Ninja’s Base

The idea here is starting from the smallest number i.e. ‘2’, we traverse up to the given number. Starting from ‘2’, we check if we can write the number ‘N’ in form of base ‘i’. If so, we say that the number ‘i’ is ‘NINJA BASE’ else we increase its value.

• Run a loop starting from ‘i’ = ‘2’ and up to the given number ‘N’.
  • Store the number in variable ‘TEMP’ and declare a bool variable ‘FLAG’ and initialize it with ‘TRUE’.
    • Run another while loop until ‘TEMP > 0’
      • In every iteration we check
        • If  ‘TEMP % i == 1’ we divide the ‘TEMP =  TEMP / i’ and continue the loop as there is the chance that we can write it in the base form.
        • Else we make the ‘FLAG’ as ‘FALSE’ and break from the loop.
  • If ‘FLAG == TRUE’ return ‘i’ as it is the smallest required base.
• Else continue the loop.

The idea here is to use binary search as according to our constraints number can be up to 10 ^ 6 so the maximum length of the representation possible is up to ‘17’. So in every step of binary search, we can say if the power of mid raised to the max is smaller than the number, we have to increase our start else we can decrease our end where start represents ‘2’ as the smallest base possible is ‘2’. We say ‘N - 1’ is our end as the largest base possible is ‘N - 1’.

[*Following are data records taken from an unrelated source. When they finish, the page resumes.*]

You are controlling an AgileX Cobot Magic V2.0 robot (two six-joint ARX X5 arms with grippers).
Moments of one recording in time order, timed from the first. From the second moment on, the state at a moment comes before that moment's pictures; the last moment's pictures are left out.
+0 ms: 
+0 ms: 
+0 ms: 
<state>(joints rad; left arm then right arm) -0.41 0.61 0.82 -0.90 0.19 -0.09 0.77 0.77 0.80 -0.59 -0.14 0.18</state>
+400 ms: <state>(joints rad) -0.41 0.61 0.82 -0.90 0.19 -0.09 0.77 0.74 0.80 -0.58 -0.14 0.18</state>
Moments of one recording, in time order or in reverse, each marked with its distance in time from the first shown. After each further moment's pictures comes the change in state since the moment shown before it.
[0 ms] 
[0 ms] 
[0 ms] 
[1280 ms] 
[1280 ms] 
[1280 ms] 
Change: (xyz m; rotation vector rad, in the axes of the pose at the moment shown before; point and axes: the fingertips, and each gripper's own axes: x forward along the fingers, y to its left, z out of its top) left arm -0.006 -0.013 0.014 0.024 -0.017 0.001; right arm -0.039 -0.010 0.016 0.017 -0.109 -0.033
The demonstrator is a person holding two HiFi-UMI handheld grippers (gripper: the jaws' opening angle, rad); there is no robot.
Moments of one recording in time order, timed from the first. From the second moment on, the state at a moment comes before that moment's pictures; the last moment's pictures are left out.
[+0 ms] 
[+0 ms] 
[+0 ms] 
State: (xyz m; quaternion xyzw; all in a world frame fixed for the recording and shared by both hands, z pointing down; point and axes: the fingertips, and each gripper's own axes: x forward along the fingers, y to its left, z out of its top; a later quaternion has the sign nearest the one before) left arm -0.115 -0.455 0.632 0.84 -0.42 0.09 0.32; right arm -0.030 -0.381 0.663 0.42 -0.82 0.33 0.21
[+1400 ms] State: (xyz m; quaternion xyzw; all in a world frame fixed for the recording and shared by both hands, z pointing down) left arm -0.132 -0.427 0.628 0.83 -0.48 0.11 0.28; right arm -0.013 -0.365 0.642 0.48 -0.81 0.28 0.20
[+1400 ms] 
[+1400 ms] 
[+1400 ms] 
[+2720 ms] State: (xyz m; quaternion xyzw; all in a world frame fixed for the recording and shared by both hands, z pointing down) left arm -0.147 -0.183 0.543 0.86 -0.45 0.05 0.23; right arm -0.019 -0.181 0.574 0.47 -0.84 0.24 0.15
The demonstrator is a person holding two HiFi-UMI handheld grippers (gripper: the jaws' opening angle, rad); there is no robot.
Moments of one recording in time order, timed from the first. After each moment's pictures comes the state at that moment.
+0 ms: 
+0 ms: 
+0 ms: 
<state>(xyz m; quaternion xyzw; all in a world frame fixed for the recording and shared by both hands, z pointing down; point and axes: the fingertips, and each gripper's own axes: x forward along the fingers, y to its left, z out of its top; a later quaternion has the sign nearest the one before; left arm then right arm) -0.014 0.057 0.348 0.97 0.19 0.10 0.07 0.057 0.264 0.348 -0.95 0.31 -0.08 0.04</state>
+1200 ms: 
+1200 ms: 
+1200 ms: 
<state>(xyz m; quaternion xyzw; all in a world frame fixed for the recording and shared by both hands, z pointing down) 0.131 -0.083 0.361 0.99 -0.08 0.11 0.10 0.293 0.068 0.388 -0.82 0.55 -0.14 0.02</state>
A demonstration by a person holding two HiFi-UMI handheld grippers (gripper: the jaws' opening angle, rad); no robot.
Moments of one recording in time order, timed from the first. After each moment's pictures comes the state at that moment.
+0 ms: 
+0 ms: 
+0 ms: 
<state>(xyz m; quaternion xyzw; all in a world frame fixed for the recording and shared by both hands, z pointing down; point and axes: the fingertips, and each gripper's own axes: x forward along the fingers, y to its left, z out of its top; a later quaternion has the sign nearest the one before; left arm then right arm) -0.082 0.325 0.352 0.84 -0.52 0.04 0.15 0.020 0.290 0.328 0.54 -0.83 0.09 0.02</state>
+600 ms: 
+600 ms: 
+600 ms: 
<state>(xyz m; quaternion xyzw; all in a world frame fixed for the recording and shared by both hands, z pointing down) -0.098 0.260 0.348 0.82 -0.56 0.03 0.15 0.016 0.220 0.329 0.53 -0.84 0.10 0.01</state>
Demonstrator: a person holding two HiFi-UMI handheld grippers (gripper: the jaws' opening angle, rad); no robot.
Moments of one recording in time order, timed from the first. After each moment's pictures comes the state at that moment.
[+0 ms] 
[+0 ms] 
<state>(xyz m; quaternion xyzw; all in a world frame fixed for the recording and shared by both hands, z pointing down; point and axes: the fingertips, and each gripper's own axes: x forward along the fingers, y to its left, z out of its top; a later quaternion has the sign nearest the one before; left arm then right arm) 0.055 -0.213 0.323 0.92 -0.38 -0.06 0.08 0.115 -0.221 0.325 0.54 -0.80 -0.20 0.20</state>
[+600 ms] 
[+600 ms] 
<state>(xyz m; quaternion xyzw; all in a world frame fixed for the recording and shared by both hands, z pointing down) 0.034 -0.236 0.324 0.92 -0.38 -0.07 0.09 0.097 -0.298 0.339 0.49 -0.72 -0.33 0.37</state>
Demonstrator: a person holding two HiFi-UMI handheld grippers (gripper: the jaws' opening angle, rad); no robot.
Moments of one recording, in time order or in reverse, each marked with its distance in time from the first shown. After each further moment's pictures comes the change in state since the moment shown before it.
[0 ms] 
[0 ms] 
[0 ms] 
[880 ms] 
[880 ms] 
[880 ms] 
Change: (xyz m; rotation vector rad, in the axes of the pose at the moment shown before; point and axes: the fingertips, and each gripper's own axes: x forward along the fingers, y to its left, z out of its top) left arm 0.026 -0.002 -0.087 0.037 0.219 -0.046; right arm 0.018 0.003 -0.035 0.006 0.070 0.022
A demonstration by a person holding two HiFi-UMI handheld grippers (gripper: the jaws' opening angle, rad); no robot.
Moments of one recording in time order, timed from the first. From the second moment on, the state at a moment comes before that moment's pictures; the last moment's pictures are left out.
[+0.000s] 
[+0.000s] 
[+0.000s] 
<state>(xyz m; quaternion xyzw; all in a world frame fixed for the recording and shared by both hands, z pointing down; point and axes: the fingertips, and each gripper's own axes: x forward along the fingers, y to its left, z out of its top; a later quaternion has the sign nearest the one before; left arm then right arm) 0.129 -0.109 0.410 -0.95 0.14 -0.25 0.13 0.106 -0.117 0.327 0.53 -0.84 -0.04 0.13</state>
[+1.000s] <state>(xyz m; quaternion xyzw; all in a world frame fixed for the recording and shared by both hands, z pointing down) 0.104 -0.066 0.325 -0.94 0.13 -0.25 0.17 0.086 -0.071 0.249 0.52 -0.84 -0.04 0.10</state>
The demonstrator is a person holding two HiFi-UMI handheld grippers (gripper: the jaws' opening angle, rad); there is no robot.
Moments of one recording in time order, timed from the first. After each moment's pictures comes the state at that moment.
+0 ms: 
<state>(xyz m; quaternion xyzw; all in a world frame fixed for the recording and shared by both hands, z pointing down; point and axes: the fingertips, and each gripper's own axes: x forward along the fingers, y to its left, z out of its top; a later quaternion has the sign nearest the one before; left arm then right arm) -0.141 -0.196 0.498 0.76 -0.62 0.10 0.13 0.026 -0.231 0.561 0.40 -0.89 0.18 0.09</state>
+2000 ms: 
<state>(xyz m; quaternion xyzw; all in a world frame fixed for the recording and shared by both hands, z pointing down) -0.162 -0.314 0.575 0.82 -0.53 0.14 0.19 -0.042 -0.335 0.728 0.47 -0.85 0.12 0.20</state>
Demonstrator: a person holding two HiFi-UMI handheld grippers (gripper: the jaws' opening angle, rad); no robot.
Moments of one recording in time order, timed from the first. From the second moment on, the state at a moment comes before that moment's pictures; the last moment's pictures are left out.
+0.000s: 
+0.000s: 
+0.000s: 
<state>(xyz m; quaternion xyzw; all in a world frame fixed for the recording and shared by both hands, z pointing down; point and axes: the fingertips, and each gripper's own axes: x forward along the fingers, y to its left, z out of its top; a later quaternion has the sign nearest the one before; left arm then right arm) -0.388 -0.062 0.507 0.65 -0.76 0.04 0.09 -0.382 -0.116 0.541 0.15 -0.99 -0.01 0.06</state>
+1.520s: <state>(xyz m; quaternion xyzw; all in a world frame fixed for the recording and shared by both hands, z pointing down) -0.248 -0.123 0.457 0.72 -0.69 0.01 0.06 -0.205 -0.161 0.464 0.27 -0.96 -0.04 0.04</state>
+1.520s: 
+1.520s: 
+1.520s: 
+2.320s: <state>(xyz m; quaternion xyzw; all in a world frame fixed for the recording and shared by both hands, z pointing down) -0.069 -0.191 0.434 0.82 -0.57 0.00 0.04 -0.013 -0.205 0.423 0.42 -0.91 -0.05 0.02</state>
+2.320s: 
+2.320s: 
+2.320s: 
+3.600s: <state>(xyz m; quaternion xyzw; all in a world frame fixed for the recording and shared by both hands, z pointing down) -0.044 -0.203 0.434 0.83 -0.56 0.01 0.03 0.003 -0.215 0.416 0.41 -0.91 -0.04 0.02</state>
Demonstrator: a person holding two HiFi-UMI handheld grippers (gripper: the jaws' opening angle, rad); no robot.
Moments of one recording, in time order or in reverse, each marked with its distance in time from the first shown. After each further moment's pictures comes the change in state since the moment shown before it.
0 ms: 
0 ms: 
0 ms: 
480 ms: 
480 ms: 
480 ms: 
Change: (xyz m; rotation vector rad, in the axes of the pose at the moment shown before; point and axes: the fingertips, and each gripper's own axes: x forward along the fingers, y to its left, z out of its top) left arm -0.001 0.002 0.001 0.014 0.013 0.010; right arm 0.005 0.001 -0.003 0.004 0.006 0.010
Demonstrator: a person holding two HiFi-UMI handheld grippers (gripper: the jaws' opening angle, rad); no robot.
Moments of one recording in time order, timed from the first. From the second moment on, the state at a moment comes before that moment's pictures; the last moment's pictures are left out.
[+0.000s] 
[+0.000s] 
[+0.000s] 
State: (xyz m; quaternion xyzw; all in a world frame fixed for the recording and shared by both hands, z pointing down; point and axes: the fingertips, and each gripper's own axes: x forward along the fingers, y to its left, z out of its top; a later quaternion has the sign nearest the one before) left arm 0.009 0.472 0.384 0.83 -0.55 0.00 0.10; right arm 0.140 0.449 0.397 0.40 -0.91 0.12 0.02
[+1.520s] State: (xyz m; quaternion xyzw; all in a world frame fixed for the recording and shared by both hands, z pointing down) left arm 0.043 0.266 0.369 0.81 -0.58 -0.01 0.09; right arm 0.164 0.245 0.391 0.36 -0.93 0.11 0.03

• Run a loop starting from ‘i’ = ‘17’ up to the ‘i > 2’.
  • Initialize ‘START’ and ‘END’ with ‘2’ and ‘N - 1’ respectively.
  • Run another loop until ‘START’ <= ‘END’.
  • Declare ‘MID’ where MID = (START + END) / 2;
  • Now check the power of MID raise to ‘i’ :
    • If greater than ‘N’, ‘END = MID - 1’. We say our possible base must be less than ‘MID’.
    • If less than ‘N’, ‘START = MID + 1’. We can say our possible base must be greater than ‘MID’.
    • Else return ‘MID’ as we found the required base.
• If we reach the end of the loop, no number is found, so we return the biggest possible i.e. ‘N -1’.